• _EXERCISE INSTRUCTIONS_
All entries are to be reproduced exactly; the pictures are to be omitted.

• _MATERIAL FOR THIS EXERCISE_
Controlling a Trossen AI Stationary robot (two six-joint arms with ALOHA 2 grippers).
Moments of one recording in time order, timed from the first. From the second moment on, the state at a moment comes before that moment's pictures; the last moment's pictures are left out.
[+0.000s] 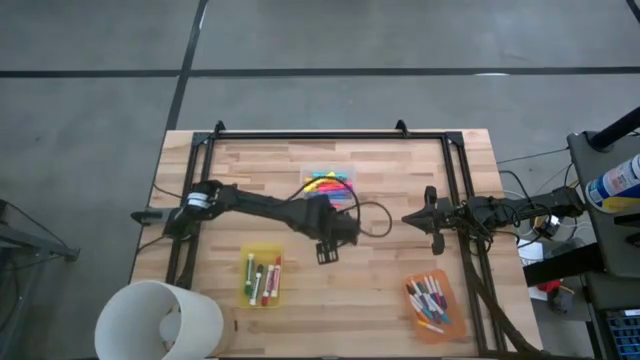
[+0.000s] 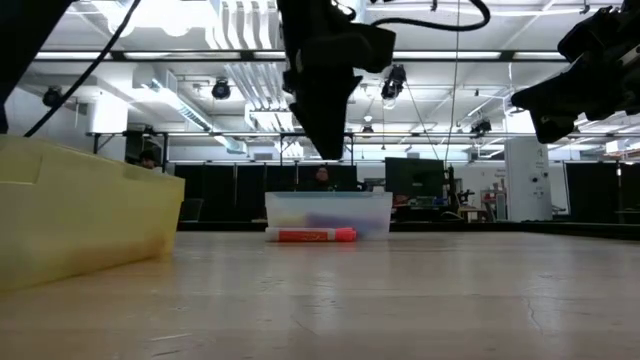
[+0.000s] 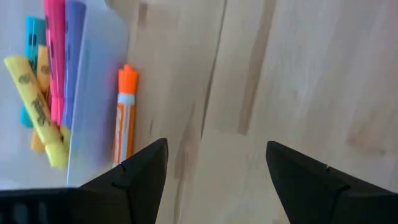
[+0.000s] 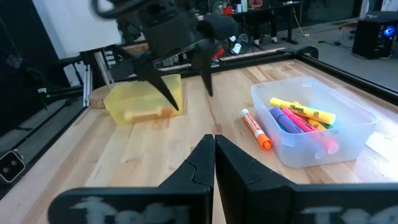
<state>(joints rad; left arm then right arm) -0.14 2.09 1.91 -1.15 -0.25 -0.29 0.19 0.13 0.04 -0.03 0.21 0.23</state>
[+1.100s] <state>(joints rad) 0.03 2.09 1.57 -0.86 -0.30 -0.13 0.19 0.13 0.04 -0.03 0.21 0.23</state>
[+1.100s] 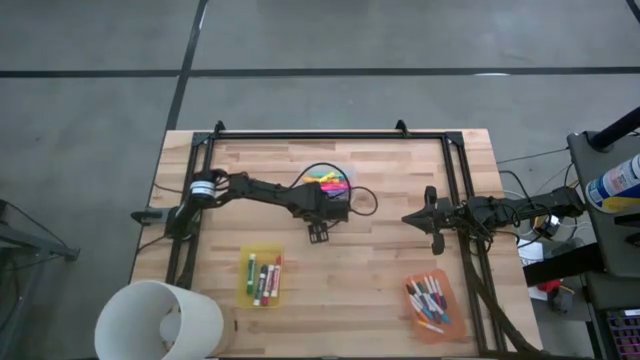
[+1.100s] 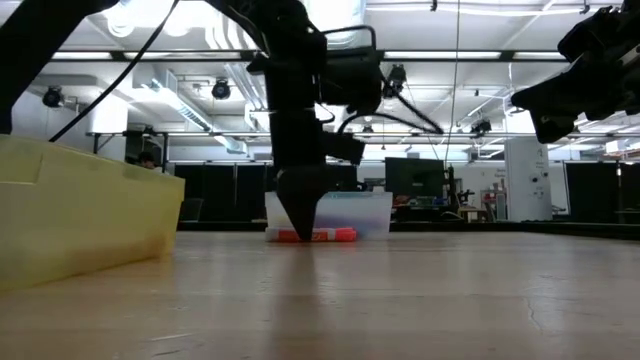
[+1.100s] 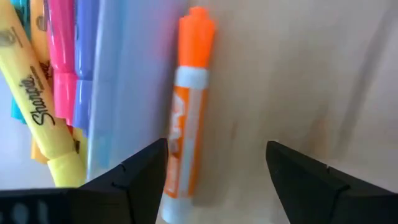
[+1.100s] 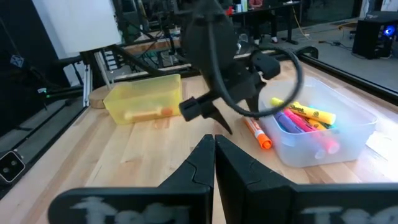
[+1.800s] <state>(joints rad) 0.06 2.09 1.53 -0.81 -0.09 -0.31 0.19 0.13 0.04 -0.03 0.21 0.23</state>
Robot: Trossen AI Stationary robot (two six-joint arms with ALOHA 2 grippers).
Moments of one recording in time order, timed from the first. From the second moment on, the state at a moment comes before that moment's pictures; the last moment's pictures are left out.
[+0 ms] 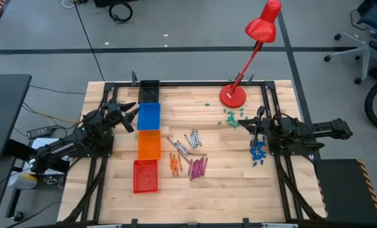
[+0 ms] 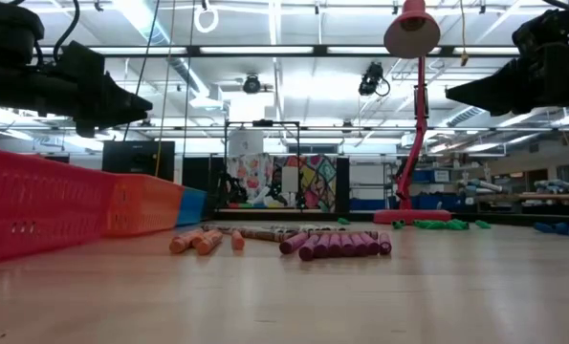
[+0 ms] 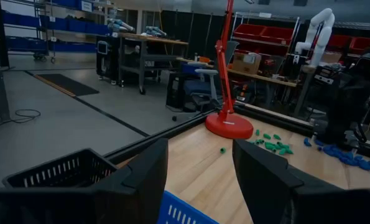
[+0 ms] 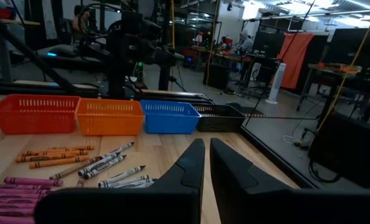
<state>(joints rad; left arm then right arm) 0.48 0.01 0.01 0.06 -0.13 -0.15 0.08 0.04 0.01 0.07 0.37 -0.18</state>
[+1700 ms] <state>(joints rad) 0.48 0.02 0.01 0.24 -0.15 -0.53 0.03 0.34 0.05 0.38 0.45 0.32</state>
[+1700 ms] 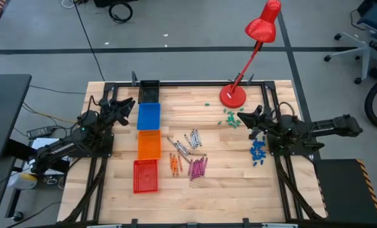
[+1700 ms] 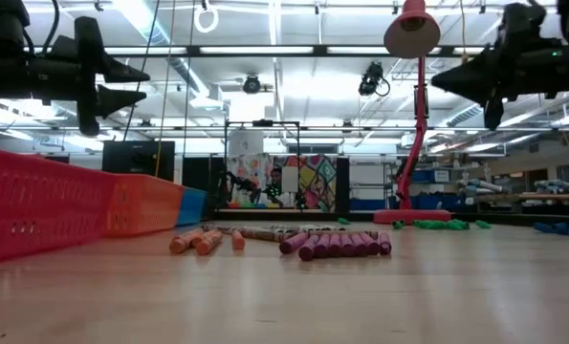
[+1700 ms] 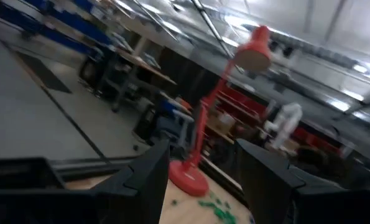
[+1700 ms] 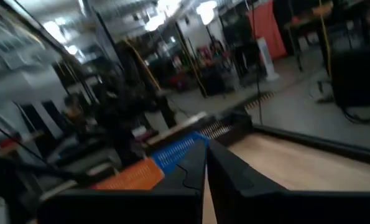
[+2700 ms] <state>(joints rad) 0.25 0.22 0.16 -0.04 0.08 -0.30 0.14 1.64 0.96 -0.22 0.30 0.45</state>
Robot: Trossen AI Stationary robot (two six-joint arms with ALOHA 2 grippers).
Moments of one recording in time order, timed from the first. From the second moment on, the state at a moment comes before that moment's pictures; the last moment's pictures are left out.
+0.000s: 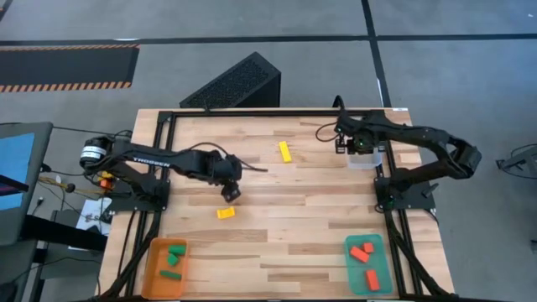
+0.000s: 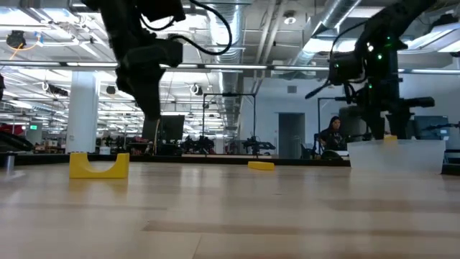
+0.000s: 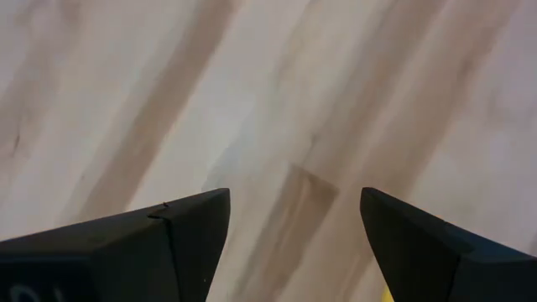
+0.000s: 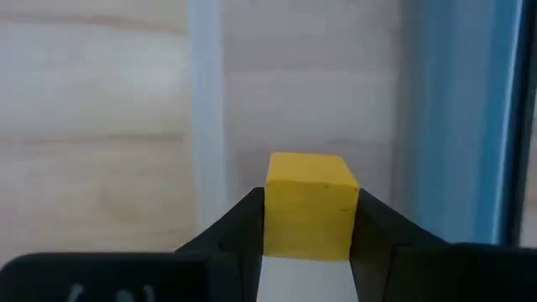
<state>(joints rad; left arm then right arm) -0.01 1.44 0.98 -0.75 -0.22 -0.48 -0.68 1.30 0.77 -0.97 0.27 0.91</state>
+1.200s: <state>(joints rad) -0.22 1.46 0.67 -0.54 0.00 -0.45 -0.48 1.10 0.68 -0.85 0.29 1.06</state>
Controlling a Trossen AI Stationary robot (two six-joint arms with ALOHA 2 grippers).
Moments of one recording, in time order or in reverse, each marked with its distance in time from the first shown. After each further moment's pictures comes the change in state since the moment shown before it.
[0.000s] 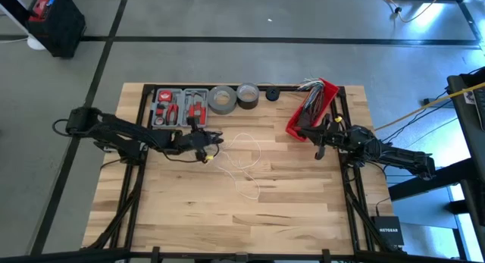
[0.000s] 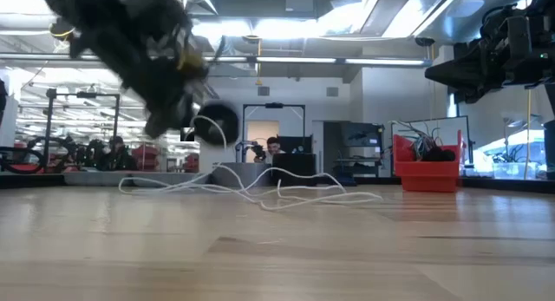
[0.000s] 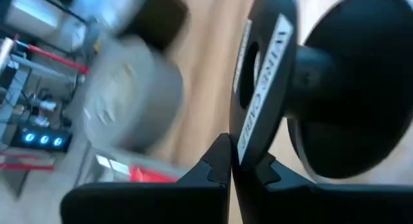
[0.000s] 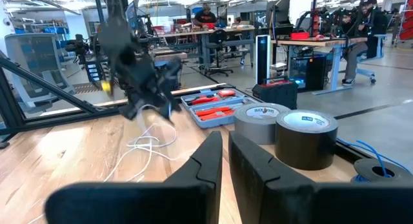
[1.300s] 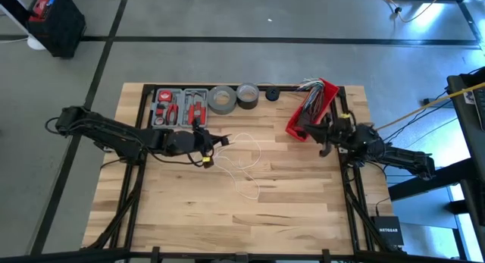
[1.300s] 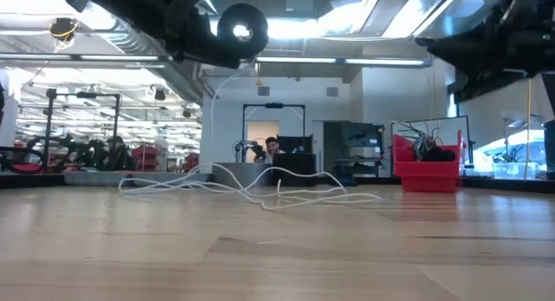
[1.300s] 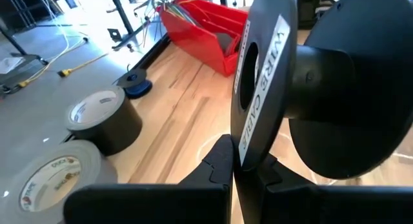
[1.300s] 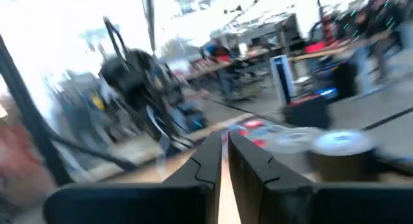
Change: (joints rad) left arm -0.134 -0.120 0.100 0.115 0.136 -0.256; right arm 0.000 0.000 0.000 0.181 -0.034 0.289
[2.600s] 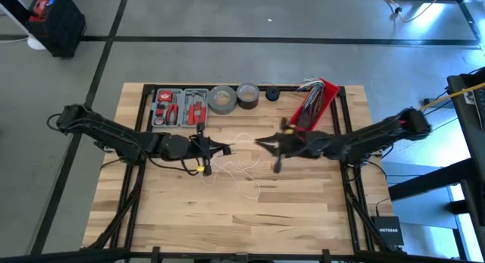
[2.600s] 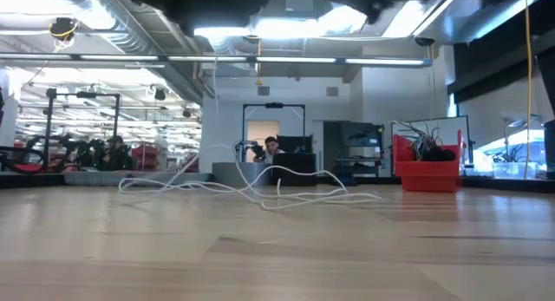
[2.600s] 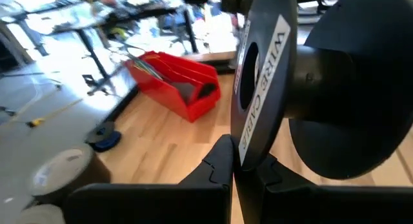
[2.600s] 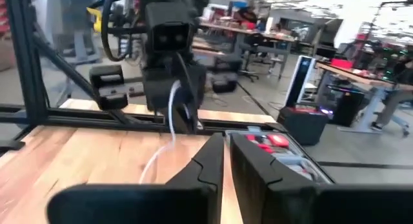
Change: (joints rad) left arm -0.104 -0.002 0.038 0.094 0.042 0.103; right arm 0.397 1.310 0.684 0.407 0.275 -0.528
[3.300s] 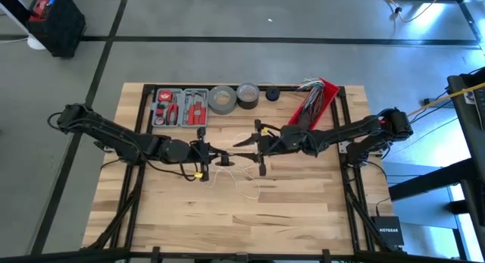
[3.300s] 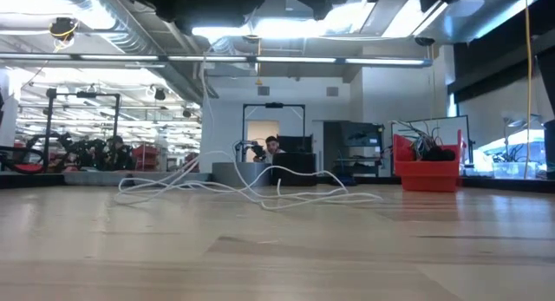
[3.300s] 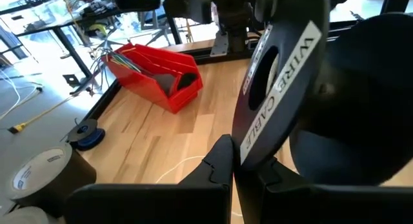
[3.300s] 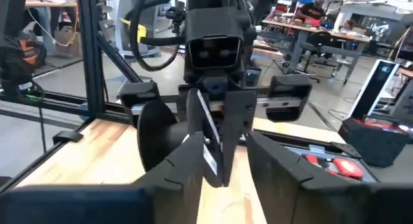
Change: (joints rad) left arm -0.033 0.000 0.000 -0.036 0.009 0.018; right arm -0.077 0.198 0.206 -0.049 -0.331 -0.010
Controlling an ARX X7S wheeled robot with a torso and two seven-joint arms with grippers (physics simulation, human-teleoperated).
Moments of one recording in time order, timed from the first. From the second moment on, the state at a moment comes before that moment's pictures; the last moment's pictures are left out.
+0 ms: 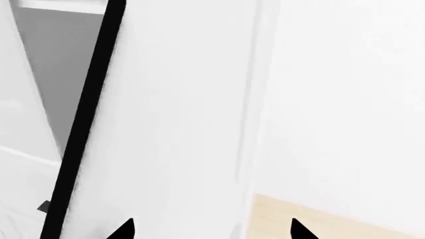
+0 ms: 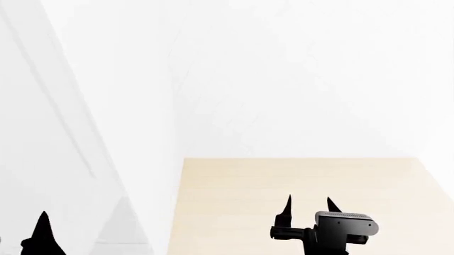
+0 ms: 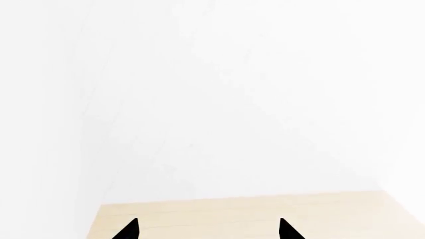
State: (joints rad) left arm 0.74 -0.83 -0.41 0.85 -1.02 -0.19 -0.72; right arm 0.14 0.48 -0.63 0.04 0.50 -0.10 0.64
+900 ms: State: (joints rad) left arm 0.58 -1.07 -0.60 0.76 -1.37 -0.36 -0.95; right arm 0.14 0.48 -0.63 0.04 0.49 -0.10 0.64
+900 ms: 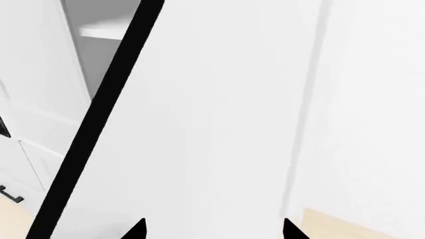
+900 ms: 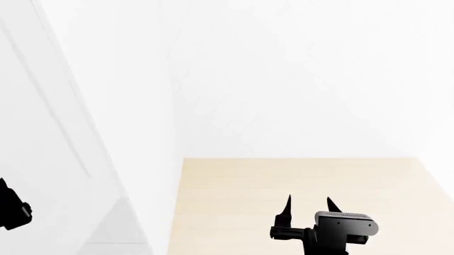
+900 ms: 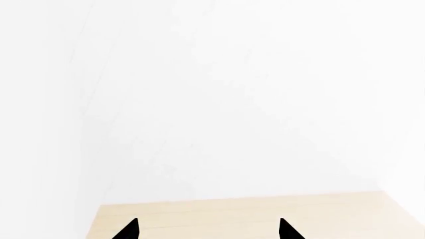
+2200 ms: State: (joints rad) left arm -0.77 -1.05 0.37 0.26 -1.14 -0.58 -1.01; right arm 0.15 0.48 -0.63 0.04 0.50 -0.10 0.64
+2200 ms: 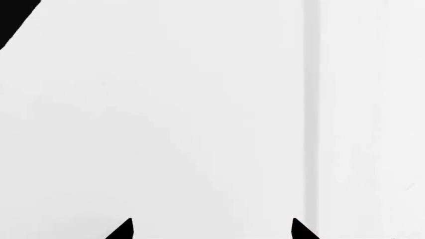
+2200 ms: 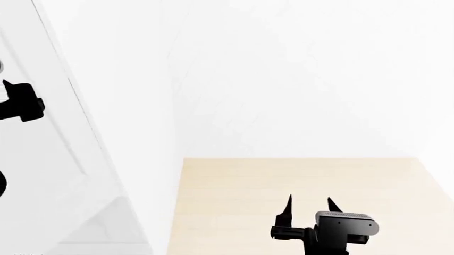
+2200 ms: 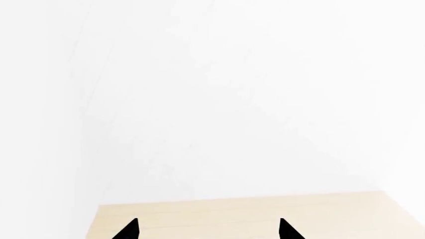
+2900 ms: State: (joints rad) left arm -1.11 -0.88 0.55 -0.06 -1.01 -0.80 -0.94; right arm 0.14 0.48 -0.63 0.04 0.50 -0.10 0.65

• _COMPLETED TASK_
Controlling a Trossen AI Stationary robot (two six-joint arms with ALOHA 2 grippers).
Moments of one recording in time order, timed from the first. From the second moment on, the state at a moment comes before that moment's pictures; the last moment's pictures are left out.
[+0.000s] 
[+0.000s] 
[+0.000s] 
[+0.000s] 
<state>(joints rad; left arm then right arm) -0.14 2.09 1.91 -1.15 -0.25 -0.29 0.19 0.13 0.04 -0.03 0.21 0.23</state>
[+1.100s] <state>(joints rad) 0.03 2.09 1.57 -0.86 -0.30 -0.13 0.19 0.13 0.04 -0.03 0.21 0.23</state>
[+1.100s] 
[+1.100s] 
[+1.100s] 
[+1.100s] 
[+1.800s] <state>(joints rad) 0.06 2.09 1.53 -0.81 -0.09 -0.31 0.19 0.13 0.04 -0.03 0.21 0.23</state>
Robot: Trossen AI Stationary robot (two six-joint arms with ALOHA 2 grippers).
Moments of one recording in time order, timed from the first. From the second moment on, the state at a moment comes before that moment's pictures; the last moment's pictures are left out.
[+0 ms] 
[+0 ms] 
[+0 ms] 
[+0 ms] 
<state>(joints rad; left arm then right arm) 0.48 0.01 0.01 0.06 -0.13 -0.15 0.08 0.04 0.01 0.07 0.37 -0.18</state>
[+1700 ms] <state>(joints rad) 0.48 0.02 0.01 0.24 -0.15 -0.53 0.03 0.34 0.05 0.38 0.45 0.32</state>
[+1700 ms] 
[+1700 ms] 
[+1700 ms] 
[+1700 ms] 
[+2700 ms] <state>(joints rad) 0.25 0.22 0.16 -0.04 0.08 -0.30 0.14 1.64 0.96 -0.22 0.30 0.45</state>
Robot: Trossen AI Stationary robot (two six-joint arms with ALOHA 2 grippers).
Moments of one recording in time order, timed from the first. From the second moment on, the state at a moment comes before that moment's pictures; the last moment's pictures are left out.
+0.000s: 
+0.000s: 
+0.000s: 
+0.000s: 
<state>(joints rad; left arm then right arm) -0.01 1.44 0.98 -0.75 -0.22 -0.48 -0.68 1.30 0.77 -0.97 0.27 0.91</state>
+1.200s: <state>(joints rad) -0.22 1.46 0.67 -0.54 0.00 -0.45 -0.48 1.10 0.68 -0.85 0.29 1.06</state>
Controlling a Trossen AI Stationary robot (two six-joint arms with ALOHA 2 grippers).
Moments of one recording, in time order or in reverse, each marked with its distance in time from the first shown. After each further moment's pictures comes the change in state since the moment shown before it.
[0.000s] 
[0.000s] 
[0.000s] 
[0.000s] 
[1.300s] 
[1.300s] 
[1.300s] 
[1.300s] 
Change: (joints rad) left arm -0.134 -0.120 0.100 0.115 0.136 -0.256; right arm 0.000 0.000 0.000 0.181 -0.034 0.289
[2.600s] 
[2.600s] 
[2.600s] 
[2.600s] 
Change: (joints rad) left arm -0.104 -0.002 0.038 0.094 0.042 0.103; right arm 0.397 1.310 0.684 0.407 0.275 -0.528
[3.300s] 
[3.300s] 
[3.300s] 
[3.300s] 
Change: (joints rad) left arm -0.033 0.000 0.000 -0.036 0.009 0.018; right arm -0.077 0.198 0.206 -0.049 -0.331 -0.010
Controlling an ARX X7S wheeled robot with a torso and two seven-joint arms with grippers (physics simulation, human-teleoperated).
Moments of one recording in time order, timed from the first. From the second moment on, the state at a moment comes before that moment's pictures; the last moment's pictures are left out.
+0 ms: 
+0 ms: 
+0 ms: 
State: (joints rad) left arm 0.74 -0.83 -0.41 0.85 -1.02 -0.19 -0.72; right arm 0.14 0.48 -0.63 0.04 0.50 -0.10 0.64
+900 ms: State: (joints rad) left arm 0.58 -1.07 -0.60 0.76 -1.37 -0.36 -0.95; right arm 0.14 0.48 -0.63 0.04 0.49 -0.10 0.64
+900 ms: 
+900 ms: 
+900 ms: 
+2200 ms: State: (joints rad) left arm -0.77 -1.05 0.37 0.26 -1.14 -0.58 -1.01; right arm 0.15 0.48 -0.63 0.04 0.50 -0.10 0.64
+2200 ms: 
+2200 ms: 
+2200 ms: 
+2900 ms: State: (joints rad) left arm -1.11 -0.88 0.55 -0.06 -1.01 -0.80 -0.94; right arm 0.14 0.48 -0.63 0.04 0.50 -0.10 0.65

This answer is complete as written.